I stopped, catching my breath, as a tight sixty-year-old woman skipped past me.

“What are you doing?” Jay said. “There’s no stopping on the stairs! You can’t hold up the line. It’s like a Liverpool soccer match—you’ll get trampled.”

“Can we get back to me breaking up with my dead husband, please?” After glancing at my phone, I resumed my snail’s pace. Tom had texted me, checking in, ending in a smiley face emoticon. Why did that make me feel giddy instead of creeped out?

“Don’t tell John,” Jay said. “It will only upset him. And who wants an angry ghost?”

“We still love each other,” I said. “I wouldn’t want him to find out some other way.”

“You mean, like from another ghost?”

“Dead people love gossip,” I sputtered. I saw daylight. We were almost at the top. I felt a kinship with the Chilean miners.

“Oh my God.

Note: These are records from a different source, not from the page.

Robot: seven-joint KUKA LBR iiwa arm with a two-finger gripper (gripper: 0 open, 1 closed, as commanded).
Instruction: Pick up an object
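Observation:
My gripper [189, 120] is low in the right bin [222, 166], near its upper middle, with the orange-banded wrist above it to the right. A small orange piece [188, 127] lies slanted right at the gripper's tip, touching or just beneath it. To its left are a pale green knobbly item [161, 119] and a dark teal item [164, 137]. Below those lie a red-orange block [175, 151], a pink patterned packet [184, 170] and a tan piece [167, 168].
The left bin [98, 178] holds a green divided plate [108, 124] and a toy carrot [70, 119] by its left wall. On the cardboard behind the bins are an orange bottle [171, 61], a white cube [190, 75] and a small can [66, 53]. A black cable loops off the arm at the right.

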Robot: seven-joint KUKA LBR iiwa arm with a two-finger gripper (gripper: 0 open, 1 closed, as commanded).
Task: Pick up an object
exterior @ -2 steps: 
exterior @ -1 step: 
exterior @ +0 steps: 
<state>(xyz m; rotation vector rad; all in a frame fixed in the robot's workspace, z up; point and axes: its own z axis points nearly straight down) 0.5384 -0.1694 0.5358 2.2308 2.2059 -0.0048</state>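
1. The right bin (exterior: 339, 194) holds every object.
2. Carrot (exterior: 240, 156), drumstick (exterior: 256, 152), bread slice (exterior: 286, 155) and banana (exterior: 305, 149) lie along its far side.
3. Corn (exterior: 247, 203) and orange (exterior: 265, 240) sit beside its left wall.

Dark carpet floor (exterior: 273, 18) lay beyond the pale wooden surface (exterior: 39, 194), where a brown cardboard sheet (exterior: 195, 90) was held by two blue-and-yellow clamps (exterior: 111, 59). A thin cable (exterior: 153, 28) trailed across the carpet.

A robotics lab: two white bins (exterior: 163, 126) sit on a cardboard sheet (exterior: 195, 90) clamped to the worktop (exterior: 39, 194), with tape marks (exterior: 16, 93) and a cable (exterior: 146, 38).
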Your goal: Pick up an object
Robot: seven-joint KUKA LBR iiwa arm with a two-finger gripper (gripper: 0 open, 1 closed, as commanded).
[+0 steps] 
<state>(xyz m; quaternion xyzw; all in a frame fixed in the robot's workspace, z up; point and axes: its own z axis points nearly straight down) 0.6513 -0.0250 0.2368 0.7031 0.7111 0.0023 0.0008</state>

What do you do if you’re banging Tom and some dead person pops up?”

I took three more steps.

“I haven’t gotten there yet.” I shuddered. Was it possible? “I have to come up with a set of rules. Dead people are like toddlers—always testing the boundaries. They need discipline and structure.”

We reached the top. I felt like vomiting. At least thirty people were standing around, stretching, waiting their turns. Both private expansive lawns and the grassy meridian on 4th were filled with people working out with weights, doing sit-ups, push-ups, and most of all, pick-ups.